Activity
Among the entries that follow, how many lines contain the word "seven"? Give the number alone.
---*---
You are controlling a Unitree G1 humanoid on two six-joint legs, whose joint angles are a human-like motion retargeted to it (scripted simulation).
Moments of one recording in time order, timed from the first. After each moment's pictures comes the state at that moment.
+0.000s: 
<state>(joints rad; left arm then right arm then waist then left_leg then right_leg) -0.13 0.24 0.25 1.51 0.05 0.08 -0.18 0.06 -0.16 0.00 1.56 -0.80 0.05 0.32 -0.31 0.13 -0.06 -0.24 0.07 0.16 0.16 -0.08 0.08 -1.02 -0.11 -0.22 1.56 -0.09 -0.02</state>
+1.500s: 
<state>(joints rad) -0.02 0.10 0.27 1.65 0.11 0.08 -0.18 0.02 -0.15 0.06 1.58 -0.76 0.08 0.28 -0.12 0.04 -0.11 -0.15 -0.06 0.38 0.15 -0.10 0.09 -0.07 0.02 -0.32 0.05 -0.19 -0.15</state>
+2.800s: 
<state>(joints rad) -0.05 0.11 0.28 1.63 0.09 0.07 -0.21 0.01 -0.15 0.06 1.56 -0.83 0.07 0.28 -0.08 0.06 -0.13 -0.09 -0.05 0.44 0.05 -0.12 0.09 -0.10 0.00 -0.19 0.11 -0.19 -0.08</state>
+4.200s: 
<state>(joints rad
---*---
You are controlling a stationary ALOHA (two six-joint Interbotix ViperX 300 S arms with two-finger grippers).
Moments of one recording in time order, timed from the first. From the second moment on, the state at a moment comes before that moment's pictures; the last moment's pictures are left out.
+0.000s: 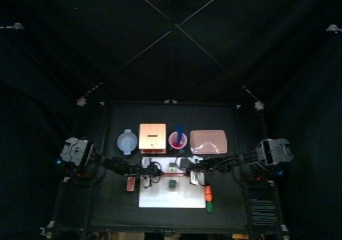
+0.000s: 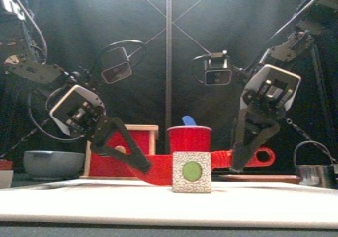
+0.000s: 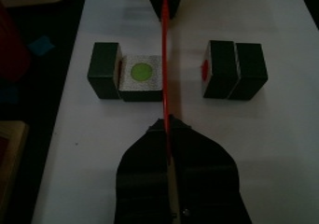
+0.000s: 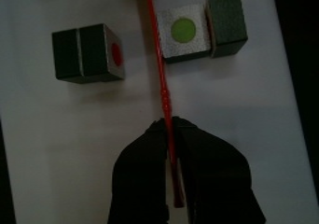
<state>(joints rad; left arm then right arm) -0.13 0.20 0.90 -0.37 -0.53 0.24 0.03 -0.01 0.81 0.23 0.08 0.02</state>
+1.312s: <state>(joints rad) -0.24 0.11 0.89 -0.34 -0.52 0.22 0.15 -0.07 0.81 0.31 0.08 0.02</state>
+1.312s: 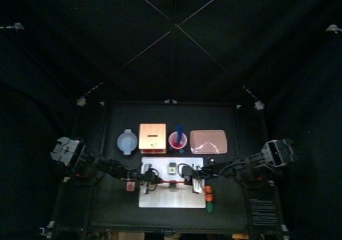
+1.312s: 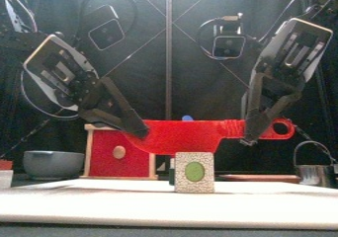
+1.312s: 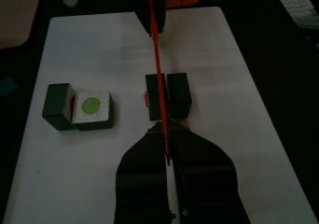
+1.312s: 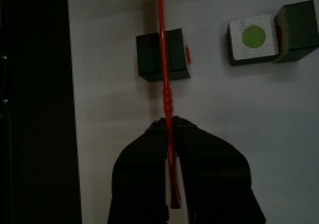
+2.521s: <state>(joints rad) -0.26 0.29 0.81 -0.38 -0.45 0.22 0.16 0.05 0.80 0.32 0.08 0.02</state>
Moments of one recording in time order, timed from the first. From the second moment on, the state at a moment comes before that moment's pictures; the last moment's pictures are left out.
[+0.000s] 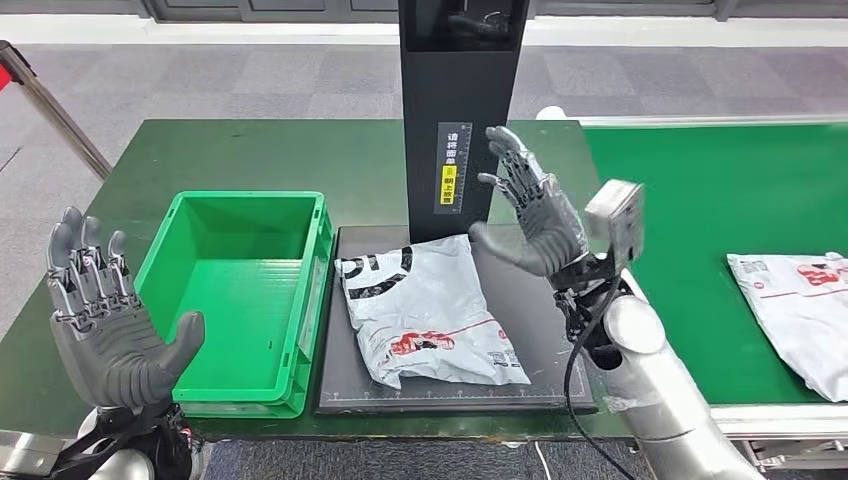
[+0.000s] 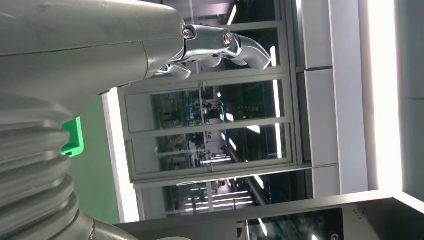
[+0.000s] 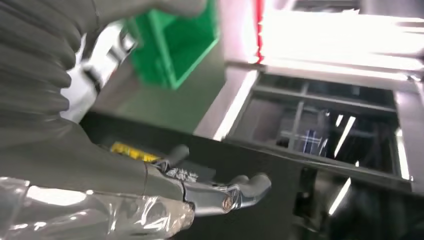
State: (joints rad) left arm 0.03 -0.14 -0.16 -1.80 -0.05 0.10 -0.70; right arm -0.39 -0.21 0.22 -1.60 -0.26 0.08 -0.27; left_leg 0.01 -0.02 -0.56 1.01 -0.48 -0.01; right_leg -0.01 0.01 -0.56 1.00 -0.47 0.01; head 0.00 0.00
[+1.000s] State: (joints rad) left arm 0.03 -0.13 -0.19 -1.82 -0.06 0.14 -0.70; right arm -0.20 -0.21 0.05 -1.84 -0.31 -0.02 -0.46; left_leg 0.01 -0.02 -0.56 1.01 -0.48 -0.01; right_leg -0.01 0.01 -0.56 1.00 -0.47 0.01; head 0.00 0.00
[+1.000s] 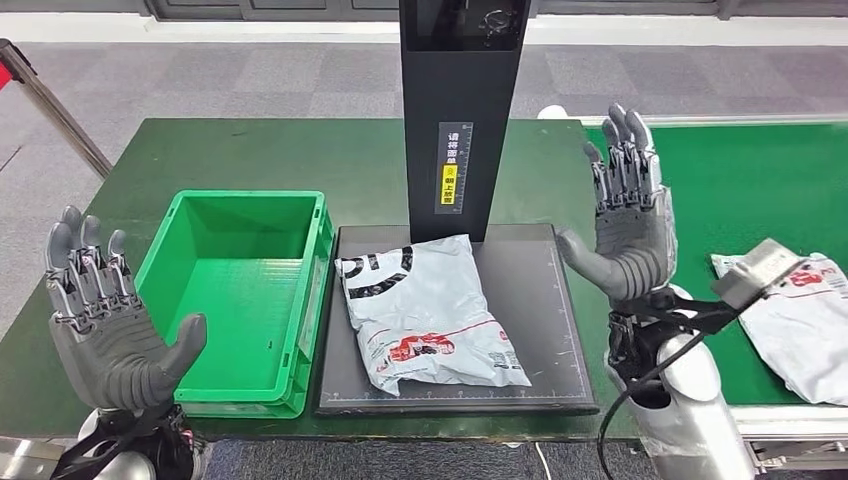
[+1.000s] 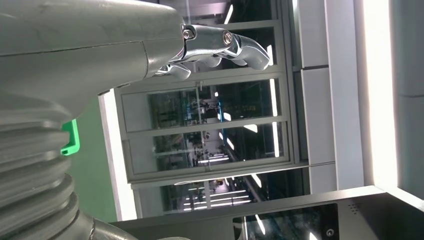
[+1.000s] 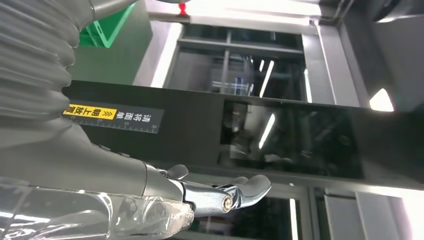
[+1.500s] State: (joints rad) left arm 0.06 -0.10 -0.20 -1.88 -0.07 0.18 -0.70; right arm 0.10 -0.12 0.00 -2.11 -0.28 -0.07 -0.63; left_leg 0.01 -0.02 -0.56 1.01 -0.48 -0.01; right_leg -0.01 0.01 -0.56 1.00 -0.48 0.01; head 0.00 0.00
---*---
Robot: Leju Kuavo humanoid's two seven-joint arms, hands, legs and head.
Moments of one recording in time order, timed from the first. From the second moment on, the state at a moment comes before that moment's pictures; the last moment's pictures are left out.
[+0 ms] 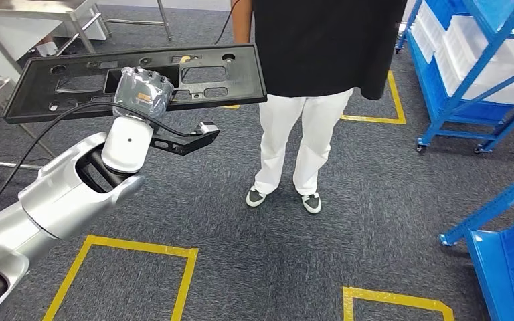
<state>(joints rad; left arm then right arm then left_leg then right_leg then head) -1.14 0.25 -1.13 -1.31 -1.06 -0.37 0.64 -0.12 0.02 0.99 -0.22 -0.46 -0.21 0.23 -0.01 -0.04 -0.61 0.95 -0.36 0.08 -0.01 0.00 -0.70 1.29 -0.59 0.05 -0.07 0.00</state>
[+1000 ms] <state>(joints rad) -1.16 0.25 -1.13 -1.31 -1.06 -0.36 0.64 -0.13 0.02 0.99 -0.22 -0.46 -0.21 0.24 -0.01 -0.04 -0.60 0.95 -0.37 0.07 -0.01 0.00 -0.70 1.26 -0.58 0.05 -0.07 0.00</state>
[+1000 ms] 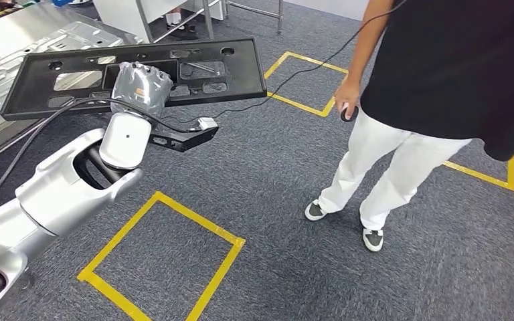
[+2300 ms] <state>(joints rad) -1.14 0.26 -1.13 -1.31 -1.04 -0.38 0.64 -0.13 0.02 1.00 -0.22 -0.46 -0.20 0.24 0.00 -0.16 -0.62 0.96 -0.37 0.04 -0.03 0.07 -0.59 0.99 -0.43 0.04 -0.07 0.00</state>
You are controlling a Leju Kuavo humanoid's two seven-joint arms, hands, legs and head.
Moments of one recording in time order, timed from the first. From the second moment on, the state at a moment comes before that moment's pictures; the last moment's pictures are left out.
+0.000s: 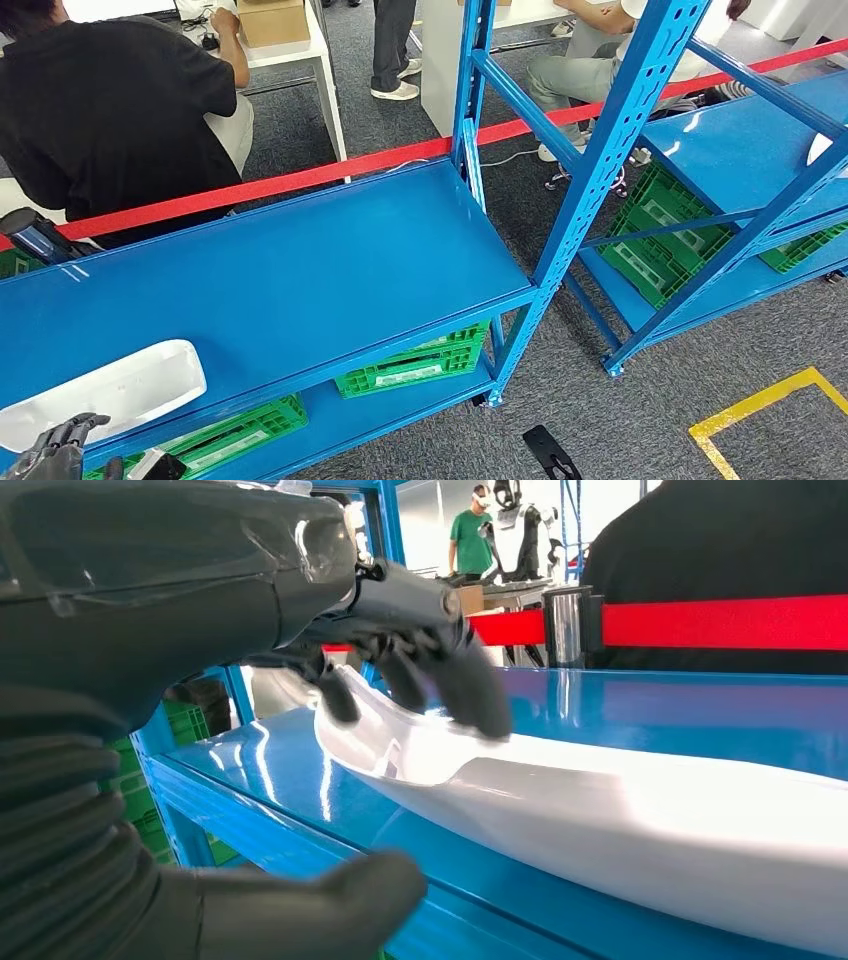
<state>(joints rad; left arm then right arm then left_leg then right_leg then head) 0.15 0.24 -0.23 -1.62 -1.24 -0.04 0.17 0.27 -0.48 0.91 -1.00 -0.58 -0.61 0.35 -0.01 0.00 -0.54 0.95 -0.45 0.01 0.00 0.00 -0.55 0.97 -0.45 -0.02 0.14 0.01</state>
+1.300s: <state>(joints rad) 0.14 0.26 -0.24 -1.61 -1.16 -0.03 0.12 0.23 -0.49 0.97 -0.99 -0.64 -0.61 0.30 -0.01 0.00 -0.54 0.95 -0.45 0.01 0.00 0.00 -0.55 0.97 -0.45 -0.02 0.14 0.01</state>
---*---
Exercise solution
2